Thursday, July 13th 2023, 4:42 pm
Hollywood actors formally went on strike after negotiations between their union and motion picture studios collapsed, a serious blow for the entertainment industry that could cripple film and TV productions across the U.S.
About 160,000 actors represented by the Screen Actors Guild-American Federation of Television and Radio Artists are walking off the set effective midnight Friday, SAG-AFTRA leaders announced on Thursday afternoon. It is the first industrywide work stoppage by the labor group since 1980.
"Actors deserve a contract that reflects the changes that have taken place in the industry. Unfortunately the current model devalues our members and affects their ability to make ends meet," Duncan Crabtree-Ireland, the union's national executive director, said in a press conference.
The performers join more than 11,000 TV and script writers represented by the Writers Guild of America who have been on strike since early May.
At issue in the SAG-AFTRA negotiations is the use of artificial intelligence in movies and the impact of streaming services on actors' residual pay.
The Screen Actors Guild-American Federation of Television and Radio Artists had set a deadline of 11:59 p.m.
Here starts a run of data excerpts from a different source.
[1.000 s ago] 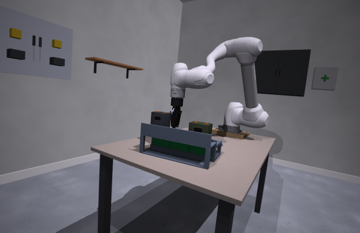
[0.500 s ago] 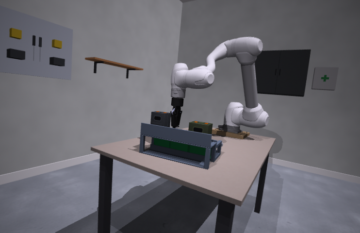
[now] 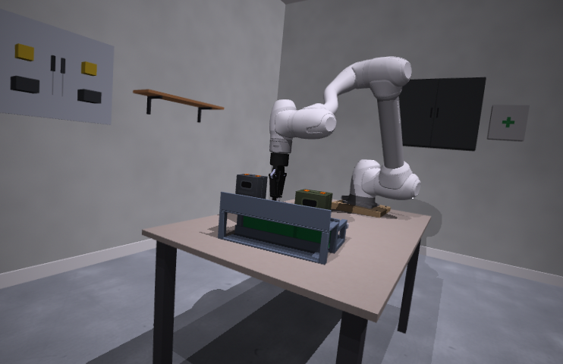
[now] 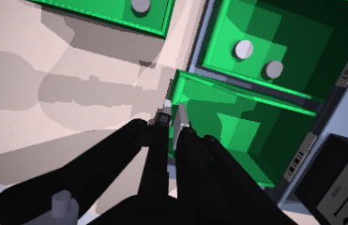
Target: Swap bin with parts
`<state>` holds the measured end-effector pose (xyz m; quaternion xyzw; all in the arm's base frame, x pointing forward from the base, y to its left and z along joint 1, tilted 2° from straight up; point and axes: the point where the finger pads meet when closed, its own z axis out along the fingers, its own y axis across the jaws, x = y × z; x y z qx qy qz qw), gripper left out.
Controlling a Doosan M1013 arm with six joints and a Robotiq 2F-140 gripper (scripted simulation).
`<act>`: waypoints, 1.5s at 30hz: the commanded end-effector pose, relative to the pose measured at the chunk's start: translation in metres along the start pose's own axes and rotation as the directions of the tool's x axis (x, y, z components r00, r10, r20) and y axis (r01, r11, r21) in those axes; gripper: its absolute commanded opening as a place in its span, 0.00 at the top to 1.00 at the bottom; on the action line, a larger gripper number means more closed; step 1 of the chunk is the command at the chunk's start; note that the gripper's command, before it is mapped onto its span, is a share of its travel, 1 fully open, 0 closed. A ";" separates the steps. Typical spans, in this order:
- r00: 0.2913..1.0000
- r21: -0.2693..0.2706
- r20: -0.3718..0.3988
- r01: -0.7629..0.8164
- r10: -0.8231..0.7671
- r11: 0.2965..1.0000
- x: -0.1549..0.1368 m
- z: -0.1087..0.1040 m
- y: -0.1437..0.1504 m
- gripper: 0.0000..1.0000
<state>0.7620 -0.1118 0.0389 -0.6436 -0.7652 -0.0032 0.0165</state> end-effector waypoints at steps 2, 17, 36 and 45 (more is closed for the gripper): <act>1.000 0.000 0.000 0.000 0.000 1.000 0.000 0.000 -0.012 0.90; 1.000 0.000 0.000 0.000 0.000 1.000 0.000 0.000 -0.050 0.90; 1.000 0.000 0.000 0.000 0.000 1.000 0.000 0.000 -0.100 0.90; 1.000 0.000 0.000 0.000 0.000 1.000 0.000 0.000 -0.115 0.90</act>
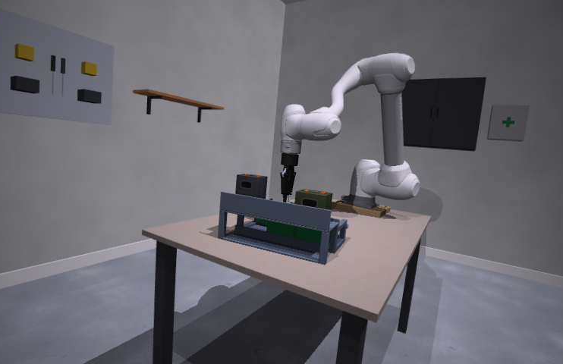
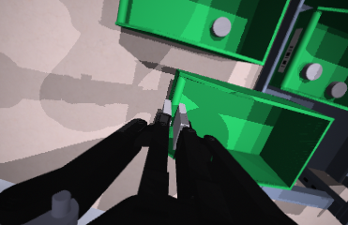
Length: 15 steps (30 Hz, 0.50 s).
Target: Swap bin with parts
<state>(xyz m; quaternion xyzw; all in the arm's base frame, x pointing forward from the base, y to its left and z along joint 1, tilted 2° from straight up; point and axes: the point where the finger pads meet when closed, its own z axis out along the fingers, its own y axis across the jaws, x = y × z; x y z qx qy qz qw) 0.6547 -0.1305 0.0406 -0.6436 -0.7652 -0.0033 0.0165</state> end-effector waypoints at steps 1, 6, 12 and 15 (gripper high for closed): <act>1.000 0.000 0.000 0.000 0.000 1.000 0.000 0.000 -0.008 0.90; 1.000 0.000 0.000 0.000 0.000 1.000 0.000 0.000 -0.015 0.90; 1.000 0.000 0.000 0.000 0.000 1.000 0.000 0.000 -0.019 0.90; 1.000 0.000 0.000 0.000 0.000 1.000 0.000 0.000 -0.021 0.90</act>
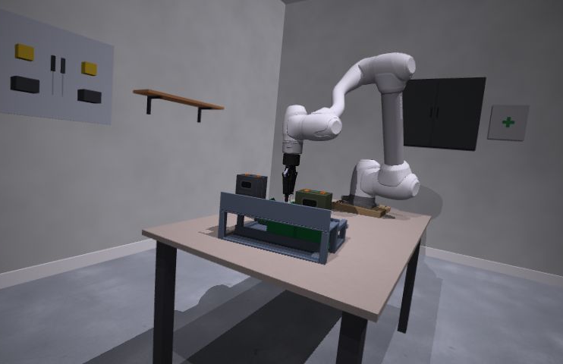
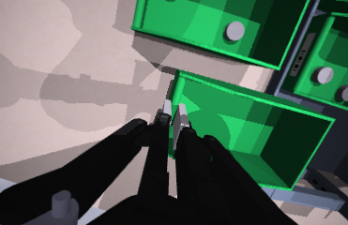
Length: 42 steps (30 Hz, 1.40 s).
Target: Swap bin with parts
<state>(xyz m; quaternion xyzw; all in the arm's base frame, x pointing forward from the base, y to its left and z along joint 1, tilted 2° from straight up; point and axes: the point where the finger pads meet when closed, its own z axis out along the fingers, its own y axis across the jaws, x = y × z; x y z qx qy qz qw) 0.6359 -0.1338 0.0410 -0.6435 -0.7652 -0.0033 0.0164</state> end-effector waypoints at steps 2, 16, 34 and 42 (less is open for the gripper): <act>1.000 0.000 0.000 0.000 0.000 1.000 0.000 0.000 -0.002 0.90; 1.000 0.000 0.000 0.000 0.000 1.000 0.000 0.000 -0.003 0.90; 1.000 0.000 0.000 0.000 0.000 1.000 0.000 0.000 -0.007 0.90; 1.000 0.000 0.000 0.000 0.000 1.000 0.000 0.000 -0.017 0.90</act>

PDT Wednesday, when their contracts expired, for a deal to be reached.
But the time came and went without an agreement and SAG said its negotiating committee then opted to recommend that the SAG-AFTRA national board call a strike.
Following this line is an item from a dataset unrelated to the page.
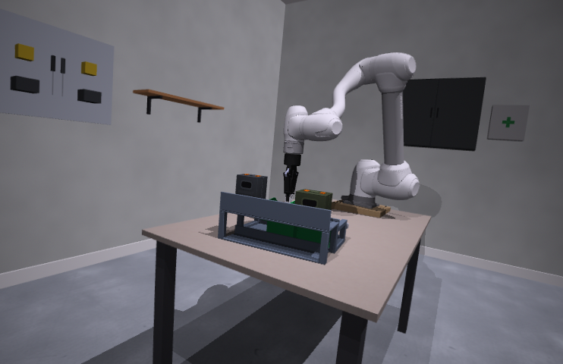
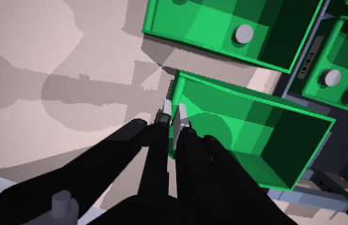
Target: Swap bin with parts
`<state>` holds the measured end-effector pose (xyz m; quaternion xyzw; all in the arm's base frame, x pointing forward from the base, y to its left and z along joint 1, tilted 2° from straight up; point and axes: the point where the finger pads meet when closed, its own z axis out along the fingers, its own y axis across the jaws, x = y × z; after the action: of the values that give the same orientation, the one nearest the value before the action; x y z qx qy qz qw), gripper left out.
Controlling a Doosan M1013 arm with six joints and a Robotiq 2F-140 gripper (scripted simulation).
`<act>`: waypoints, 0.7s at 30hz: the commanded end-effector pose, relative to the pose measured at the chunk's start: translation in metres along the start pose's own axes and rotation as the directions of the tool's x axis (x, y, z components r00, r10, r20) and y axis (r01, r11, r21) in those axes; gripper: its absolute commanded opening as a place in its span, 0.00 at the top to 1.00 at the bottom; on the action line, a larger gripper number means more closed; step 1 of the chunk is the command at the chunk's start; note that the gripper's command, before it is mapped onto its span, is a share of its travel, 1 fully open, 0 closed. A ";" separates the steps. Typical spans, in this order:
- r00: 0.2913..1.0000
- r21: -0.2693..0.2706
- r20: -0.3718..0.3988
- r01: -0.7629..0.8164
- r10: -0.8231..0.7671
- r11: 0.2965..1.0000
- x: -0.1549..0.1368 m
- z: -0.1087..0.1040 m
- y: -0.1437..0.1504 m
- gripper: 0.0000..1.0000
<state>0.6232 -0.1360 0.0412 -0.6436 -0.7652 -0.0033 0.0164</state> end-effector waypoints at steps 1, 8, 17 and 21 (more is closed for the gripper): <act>1.000 0.000 0.000 0.000 0.000 1.000 0.000 0.000 -0.006 0.90; 1.000 0.000 0.000 0.000 0.000 1.000 0.000 0.000 -0.013 0.90; 1.000 0.000 0.000 0.000 0.000 1.000 0.000 0.000 -0.023 0.90; 1.000 0.000 0.000 0.000 0.000 1.000 0.000 0.000 -0.025 0.90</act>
<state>0.5999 -0.1400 0.0415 -0.6435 -0.7652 -0.0033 0.0165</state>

The actors will formally join screenwriters on picket lines outside studios and filming locations in a bid to get better terms from studios and streaming giants like Netflix and Amazon. It's the first time since 1960 that the two guilds were on strike at the same time.
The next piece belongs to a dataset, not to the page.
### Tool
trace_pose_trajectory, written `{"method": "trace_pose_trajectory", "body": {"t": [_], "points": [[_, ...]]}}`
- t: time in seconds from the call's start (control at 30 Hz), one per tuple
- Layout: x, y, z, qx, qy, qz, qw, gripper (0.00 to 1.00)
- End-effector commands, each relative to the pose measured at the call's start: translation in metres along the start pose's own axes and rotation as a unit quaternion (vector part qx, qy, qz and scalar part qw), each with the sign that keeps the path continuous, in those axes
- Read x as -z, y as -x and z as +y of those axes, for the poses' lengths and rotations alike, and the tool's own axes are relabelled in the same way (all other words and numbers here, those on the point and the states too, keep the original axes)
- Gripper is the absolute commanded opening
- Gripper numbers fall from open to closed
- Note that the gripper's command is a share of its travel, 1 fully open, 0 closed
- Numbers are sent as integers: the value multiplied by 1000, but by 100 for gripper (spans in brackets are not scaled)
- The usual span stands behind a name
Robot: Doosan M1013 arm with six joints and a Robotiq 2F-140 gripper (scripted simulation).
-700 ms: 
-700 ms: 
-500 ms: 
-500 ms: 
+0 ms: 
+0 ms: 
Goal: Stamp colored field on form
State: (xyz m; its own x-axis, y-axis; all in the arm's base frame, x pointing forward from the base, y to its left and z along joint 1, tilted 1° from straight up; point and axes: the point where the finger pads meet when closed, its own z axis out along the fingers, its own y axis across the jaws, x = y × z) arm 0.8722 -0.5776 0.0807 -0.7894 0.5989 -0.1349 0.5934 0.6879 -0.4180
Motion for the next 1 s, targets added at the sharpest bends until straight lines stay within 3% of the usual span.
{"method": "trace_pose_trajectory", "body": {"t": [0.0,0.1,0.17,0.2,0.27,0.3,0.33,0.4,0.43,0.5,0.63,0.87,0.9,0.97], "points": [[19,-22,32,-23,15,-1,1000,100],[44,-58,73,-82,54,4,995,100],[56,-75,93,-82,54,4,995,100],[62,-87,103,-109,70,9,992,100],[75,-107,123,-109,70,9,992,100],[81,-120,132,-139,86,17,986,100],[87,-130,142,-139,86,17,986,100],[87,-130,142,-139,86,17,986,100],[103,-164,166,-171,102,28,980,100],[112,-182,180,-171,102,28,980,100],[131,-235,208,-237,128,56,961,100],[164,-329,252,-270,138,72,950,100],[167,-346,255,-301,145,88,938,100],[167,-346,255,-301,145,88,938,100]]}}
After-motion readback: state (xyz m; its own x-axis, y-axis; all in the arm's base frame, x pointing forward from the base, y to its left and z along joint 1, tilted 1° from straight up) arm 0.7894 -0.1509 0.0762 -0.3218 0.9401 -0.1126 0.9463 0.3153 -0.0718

Members of the Writers Guild of America have been on strike since early May, slowing production on film and television series on both coasts and in productions centers like Atlanta.
Issues in negotiations include the unregulated use of artificial intelligence and effects on residual pay brought on by the streaming ecosystem that has emerged in recent years.
Actors, including SAG-AFTRA President Fran Drescher, have joined writers on picket lines for weeks in solidarity. An actors strike prevents performers from working on sets or promoting their projects.
In a message to union members after the pacts ran out, Dresher said, "Over the past decade, your compensation has been severely eroded by the rise of the streaming ecosystem. Furthermore, artificial intelligence poses an existential threat to creative professions, and all actors and performers deserve contract language that protects them from having their identity and talent exploited without consent and pay."
The studios' Alliance of Motion Picture and Television Producers issued a statement saying, "We are deeply disappointed that SAG-AFTRA has decided to walk away from negotiations. This is the union's choice, not ours. In doing so, it has dismissed our offer of historic pay and residual increases, substantially higher caps on pension and health contributions, audition protections, shortened series option periods, a groundbreaking AI proposal that protects actors' digital likenesses, and more."
Whether the cast of Christopher Nolan's film "Oppenheimer" attends Thursday's London premiere hangs in the balance of whether the actors strike.
Attending a photo event on Wednesday, star Matt Damon said that while everyone was hoping a strike could be averted, many actors need a fair contract to survive.
"We ought to protect the people who are kind of on the margins," Damon told The Associated Press. "And 26,000 bucks a year is what you have to make to get your health insurance. And there are a lot of people whose residual payments are what carry them across that threshold. And if those residual payments dry up, so does their health care. And that's absolutely unacceptable. We can't have that. So, we got to figure out something that is fair."
The looming strike has cast a shadow over the upcoming 75th Emmys. Nominations were announced Wednesday, and the strike was on the mind of many nominees.
"People are standing up and saying, 'This doesn't really work, and people need to be paid fairly,'" Oscar-winner Jessica Chastain, who was nominated for her first Emmy Award on Wednesday for playing Tammy Wynette in "George & Tammy," told the AP. "It is very clear that there are certain streamers that have really kind of changed the way we work and the way that we have worked, and the contracts really haven't caught up to the innovation that's happened."